## Directions
Where an entry contains a picture, omit the picture and repeat the rest exactly.

[Stored dataset items]
BEGIN
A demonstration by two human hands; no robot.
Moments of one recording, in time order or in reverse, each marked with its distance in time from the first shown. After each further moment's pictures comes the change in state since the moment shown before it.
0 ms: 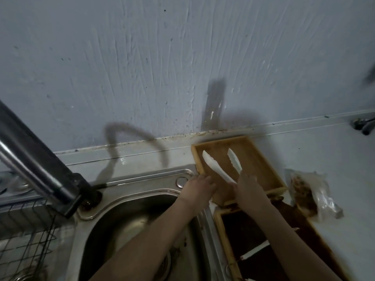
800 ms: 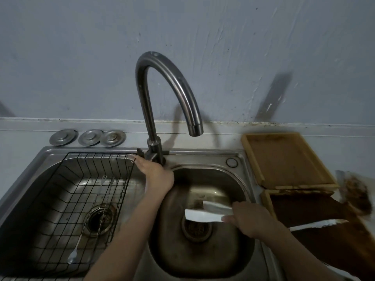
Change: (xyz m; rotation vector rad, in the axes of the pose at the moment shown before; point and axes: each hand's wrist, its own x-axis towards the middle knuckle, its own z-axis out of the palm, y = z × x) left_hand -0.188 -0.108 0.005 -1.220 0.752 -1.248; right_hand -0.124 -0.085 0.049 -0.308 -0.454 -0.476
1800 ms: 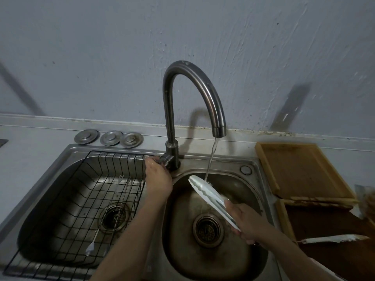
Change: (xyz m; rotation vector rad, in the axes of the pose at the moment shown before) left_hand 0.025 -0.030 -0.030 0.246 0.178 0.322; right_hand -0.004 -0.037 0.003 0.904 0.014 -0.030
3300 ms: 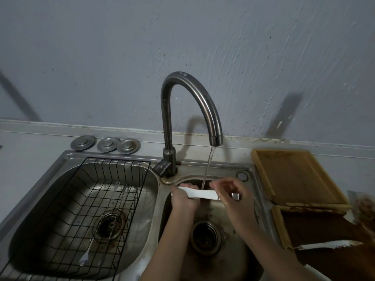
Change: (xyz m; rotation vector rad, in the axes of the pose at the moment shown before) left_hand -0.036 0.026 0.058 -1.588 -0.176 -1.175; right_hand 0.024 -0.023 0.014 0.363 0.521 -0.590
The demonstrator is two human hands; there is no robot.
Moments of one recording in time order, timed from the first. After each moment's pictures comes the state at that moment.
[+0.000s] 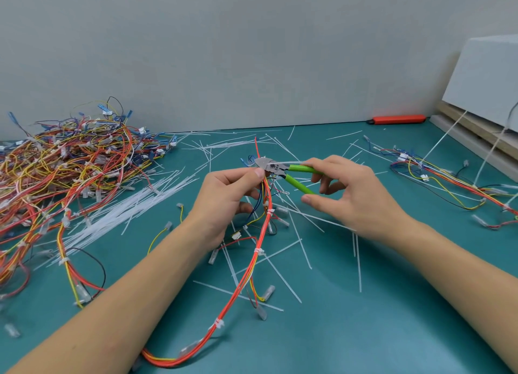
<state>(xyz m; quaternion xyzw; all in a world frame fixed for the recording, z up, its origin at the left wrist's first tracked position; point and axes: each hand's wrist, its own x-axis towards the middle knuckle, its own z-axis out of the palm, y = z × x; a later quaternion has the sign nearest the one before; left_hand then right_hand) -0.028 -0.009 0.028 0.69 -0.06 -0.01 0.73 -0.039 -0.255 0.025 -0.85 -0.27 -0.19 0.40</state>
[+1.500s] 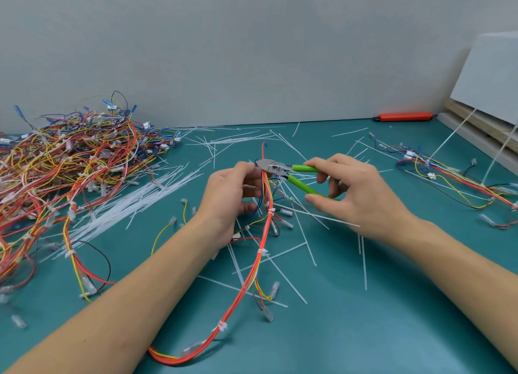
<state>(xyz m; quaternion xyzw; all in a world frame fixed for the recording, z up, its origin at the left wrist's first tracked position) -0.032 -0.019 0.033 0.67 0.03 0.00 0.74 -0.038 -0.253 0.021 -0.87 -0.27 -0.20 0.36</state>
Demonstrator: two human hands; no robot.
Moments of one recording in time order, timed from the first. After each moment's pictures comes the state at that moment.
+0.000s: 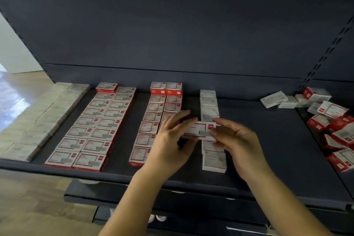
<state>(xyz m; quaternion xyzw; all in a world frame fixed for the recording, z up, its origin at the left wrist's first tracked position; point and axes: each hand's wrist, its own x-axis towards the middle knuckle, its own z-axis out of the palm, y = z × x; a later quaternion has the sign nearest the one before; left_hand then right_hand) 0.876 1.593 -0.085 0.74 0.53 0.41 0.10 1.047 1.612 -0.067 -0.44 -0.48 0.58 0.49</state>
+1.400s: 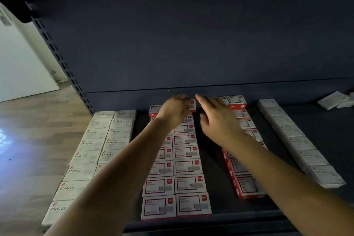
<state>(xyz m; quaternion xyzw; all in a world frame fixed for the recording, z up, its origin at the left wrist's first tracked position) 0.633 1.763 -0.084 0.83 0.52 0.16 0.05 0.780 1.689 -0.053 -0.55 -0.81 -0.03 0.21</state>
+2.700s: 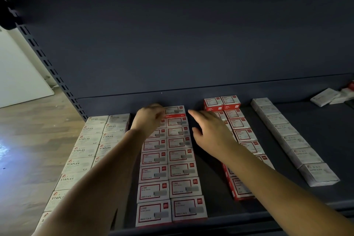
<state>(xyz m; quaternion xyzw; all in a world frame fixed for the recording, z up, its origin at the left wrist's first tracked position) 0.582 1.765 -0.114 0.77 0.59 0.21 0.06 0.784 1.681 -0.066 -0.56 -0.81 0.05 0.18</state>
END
## Answer space
A demonstration by two human hands; no robot.
Moments of one recording, in time order or in reverse, each marked with its distance in time from the first shown. After each further moment's pictures comes the change in state since the moment shown before it.
0 ms: 
800 ms: 
Change: (xyz m; rotation vector rad, in the axes of the pose at the moment shown before; point and axes: each hand's wrist, its own x-axis towards the middle knuckle, its own z-axis out of the palm, y = z × x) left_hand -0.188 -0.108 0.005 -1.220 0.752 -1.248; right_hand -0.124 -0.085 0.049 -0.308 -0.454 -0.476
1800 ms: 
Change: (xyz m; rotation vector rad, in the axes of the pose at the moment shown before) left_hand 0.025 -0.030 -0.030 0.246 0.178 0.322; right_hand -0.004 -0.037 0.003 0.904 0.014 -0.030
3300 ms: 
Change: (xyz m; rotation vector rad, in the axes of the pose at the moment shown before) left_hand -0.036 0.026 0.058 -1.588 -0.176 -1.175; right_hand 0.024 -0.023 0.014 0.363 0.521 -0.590
The demonstrator is two human hands; there is no robot.
Moments of one recording in time order, timed from the first. After each moment's pictures comes the state at that moment.
[+0.000s] 
<state>(xyz m; quaternion xyzw; all in a world frame fixed for the recording, z up, its origin at the left wrist's first tracked position; point and axes: each hand's wrist, its own x-axis towards the middle knuckle, its own z-axis out of the palm, y = z × x; a later quaternion has the sign nearest the one before; left_hand then right_hand) -0.028 -0.009 0.028 0.69 -0.06 -0.01 0.73 -0.039 -0.255 0.025 -0.85 -0.27 -0.19 0.40</state>
[+1.500s] 
<state>(xyz m; quaternion xyzw; all in a world frame fixed for the recording, z up, its origin at the left wrist's first tracked position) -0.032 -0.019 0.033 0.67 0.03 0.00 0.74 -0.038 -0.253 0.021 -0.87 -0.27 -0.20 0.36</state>
Demonstrator: two human hands; no robot.
Moments of one recording in time order, timed from the first. After each moment's pictures comes the state at that moment.
+0.000s: 
<state>(xyz m; quaternion xyzw; all in a world frame fixed for the recording, z up, its origin at the left wrist's first tracked position; point and axes: each hand's wrist, its own x-axis towards the middle knuckle, its own z-axis out of the palm, y = z × x; a later quaternion has the sign nearest the one before; left_hand then right_hand) 0.876 1.593 -0.085 0.74 0.53 0.41 0.10 1.047 1.612 -0.067 -0.44 -0.48 0.58 0.49</state>
+1.400s: 
<state>(xyz m; quaternion xyzw; all in a world frame fixed for the recording, z up, its origin at the left wrist's first tracked position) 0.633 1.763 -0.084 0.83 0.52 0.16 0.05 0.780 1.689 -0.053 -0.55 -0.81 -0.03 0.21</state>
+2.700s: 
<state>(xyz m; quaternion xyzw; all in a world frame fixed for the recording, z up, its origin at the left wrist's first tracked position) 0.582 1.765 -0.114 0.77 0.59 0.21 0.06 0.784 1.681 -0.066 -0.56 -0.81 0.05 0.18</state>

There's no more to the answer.